* **TASK**
Only the pictures should be dropped; every line of the data must come back exactly as written.
══ MATERIAL SHOWN ══
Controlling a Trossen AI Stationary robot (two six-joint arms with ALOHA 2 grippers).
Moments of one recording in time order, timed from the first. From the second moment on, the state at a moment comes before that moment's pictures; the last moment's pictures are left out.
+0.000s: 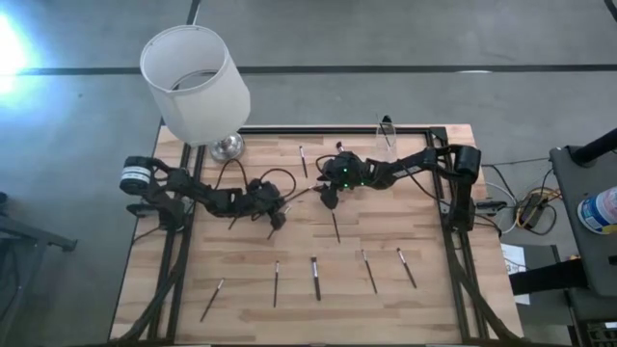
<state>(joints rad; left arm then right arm) 0.08 1.60 0.45 0.47 -0.31 -0.43 -0.33 1.92 0.88 0.40 -0.13 0.17</state>
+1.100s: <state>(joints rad) 0.08 1.75 0.44 0.53 -0.32 -0.40 -0.36 1.93 0.94 0.21 -0.16 -0.19</state>
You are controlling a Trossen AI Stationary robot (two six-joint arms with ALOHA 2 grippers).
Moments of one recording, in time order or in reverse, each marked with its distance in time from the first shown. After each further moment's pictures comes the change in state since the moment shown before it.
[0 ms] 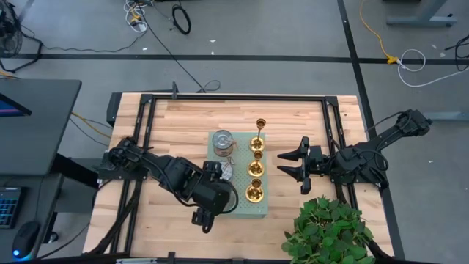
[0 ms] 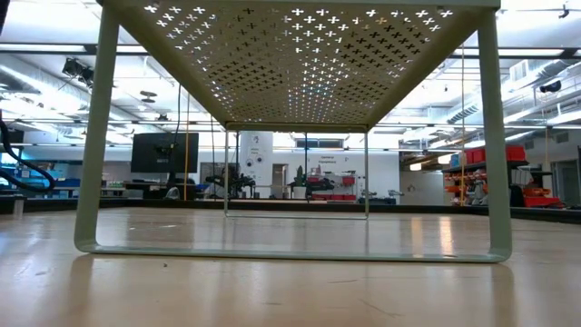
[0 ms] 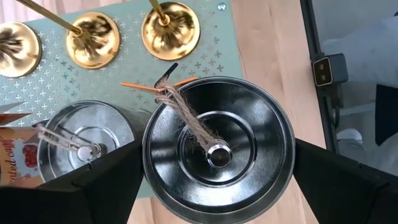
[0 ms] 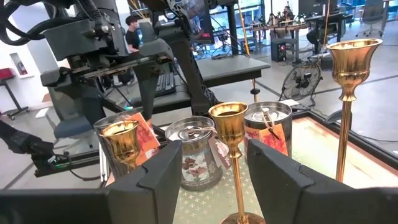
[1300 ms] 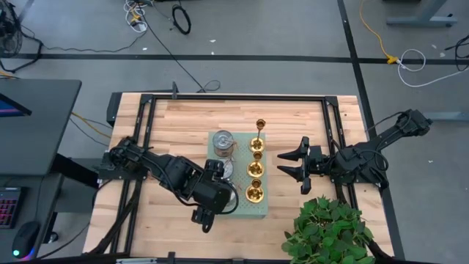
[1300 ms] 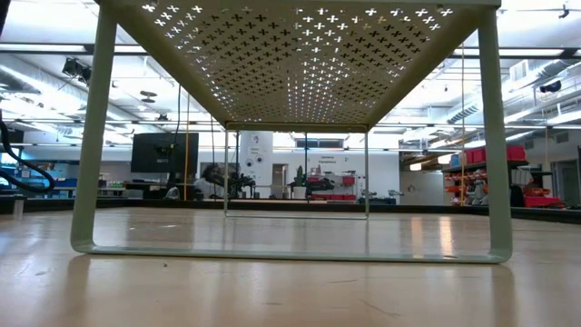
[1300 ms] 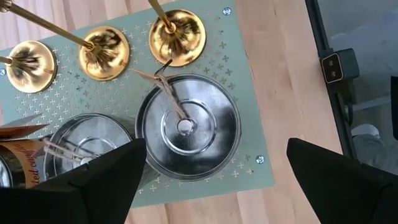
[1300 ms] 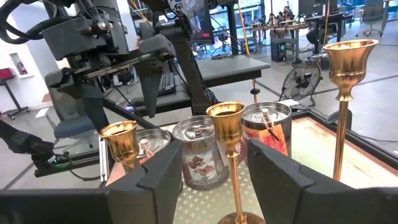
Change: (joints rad) left arm 0.009 0.000 0.000 0.005 -0.025 0.074; right arm 0.000 0.000 0.000 0.000 0.000 0.000
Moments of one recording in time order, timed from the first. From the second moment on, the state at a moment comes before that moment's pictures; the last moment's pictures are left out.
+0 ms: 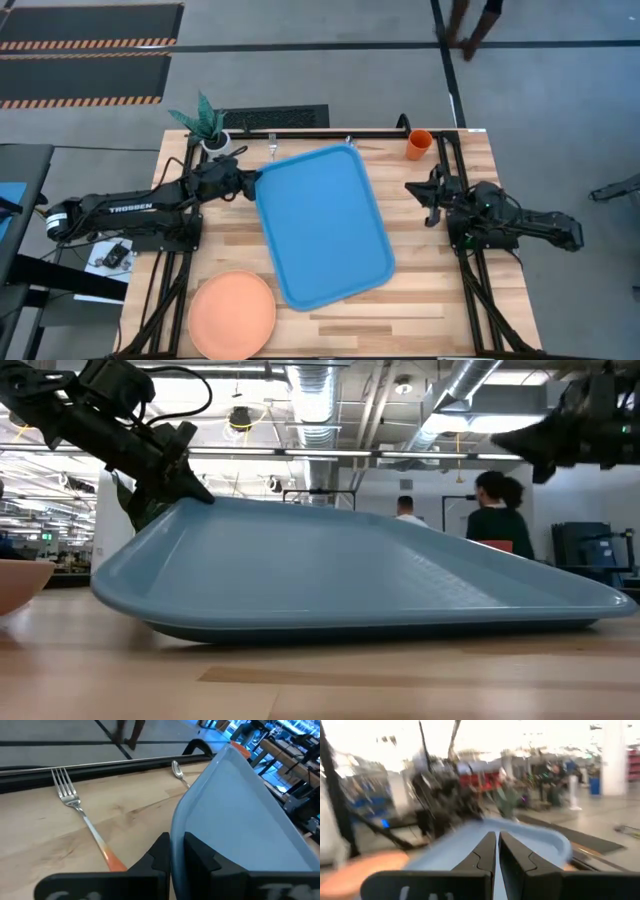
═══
* **SOLUTION**
Controlling a Trossen AI Stationary robot (two six-joint arms with ALOHA 2 grippers).
Moments of one recording in time order, timed from the first. From the second moment on, the state at a moment comes before that moment's pictures; the last moment's pictures are left out.
+0.000s: 
<state>(joints rad; left arm then right arm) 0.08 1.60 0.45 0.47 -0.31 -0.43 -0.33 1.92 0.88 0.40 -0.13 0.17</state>
+1.100s: <state>(joints rad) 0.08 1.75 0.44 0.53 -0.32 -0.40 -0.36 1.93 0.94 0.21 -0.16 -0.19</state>
You are controlling a Trossen AI Stationary robot (two six-joint arms with ALOHA 2 grippers).
Moments of one recording, in time order or in reverse, each marked with its distance in time from the first shown. After each further moment's pictures comes the change in state since the moment shown before it.
[0 ms] 
[0 ms] 
[0 ms] 
[0 ms] 
[1300 ms] 
[1300 ms] 
[1300 ms] 
[1300 ms] 
Change: (joints rad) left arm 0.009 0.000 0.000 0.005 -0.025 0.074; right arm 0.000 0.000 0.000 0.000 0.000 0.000
Moments of one recording in time order, timed from the first. From the second moment on, the state at a moment comes before that moment's pictures; the last moment's pictures are left out.
+0 ms: 

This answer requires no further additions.